Mechanism. An aminobisphosphonate that suppresses osteoclast-mediated bone resorption, lowering the abnormally high bone turnover and the fragility that the type-I collagen deficit produces, and raising bone mass. Direction on the disease axis: decrease / oppose the resorption-driven fragility drive. Engaged node: COL1A1. Allele scope: agnostic -- acts on the bone-remodelling phenotype irrespective of the COL1A1 variant. Gene-specific to COL1A1 (unique among the 113). Phenotype-modifying: it does not correct the collagen-I lesion, exactly as the corpus's celiprolol entry modifies the vascular phenotype of COL3A1 disease rather than the collagen-III lesion. Established standard of pharmacologic care for osteogenesis imperfecta; the decrease direction recovers that established standard.
✓ This is a rediscovery. Cyclic aminobisphosphonate (pamidronate; zoledronic acid interchangeable) is the established standard of pharmacologic care for osteogenesis imperfecta; suppressing osteoclastic resorption lowers the high-turnover fragility drive, which is the disease-axis decrease direction, recovering the established standard. Phenotype-modifying, not a correction of the COL1A1 lesion -- the same established-standard basis the corpus uses for celiprolol in vascular Ehlers-Danlos.
Safety (qualitative; no magnitude). first-infusion acute-phase reaction and transient hypocalcaemia signals (qualitative; no magnitude); osteonecrosis-of-jaw and atypical-femur concerns with prolonged use; paediatric administration at specialist centres; zoledronic acid is an interchangeable aminobisphosphonate
Falsifier. If pamidronate (a gene-specific decrease agent) clearing/opposing the accumulating load does NOT relieve the DOWN [F] disease branch in a COL1A1 model, the h-restore(clear) direction is refuted for pamidronate here.
Source: Glorieux 1998 NEJM 339:947 (cyclic intravenous pamidronate in severe osteogenesis imperfecta)
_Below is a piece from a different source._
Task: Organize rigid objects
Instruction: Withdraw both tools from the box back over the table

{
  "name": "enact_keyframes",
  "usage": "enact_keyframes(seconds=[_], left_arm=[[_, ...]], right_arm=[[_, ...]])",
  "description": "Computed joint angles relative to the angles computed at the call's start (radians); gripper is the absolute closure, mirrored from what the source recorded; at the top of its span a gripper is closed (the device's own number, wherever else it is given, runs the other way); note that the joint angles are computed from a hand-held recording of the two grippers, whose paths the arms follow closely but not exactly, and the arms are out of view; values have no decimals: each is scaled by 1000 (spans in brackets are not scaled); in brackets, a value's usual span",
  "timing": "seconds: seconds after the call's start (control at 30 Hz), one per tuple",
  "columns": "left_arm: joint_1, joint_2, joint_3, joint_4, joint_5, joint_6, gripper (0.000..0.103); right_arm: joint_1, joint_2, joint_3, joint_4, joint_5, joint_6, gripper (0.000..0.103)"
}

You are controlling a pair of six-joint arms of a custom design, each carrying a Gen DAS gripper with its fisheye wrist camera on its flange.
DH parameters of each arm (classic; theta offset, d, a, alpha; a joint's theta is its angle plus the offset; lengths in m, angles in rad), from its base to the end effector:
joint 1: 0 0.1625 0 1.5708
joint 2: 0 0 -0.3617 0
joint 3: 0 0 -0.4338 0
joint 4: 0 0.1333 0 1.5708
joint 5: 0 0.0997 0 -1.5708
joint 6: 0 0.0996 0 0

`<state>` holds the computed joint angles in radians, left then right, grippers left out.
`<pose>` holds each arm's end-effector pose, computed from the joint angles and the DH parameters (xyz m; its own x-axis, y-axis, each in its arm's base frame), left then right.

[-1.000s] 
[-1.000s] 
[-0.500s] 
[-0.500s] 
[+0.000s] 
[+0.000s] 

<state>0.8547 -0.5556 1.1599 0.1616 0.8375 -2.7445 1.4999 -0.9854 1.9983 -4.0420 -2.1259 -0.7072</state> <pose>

⚠ Mechanism-direction only — do not self-administer; no dose (unvalidated; set by a physician / national authority); not an approved use.
Evidence & provenance
What is reproduced vs. cited for this page.
element
grade
basis
R19 switch & cusp geometry (this page)
[V] verified
emerged from measured promoter γ of COL1A1; deterministic, 2×sha256 identical
corrective direction
[F] forced
forced by the cusp sign; falsifiable (see lever falsifiers)
mapped agents / leads
[O] open
direction-concordance only; corpus-pinned (2026-06-21); no dose, no efficacy/safety magnitude
Reading the agent column. VALIDATION SIGNAL -- the agent is already approved / established standard for this disease, so the direction logic recovered known clinical practice. Not a new claim by this kit. GENUINE HYPOTHESIS -- no approved indication for this disease; the direction match is a direction-only, untested [O] lead. Basis field grades the evidence (investigational here / in a related condition / off-label / speculative).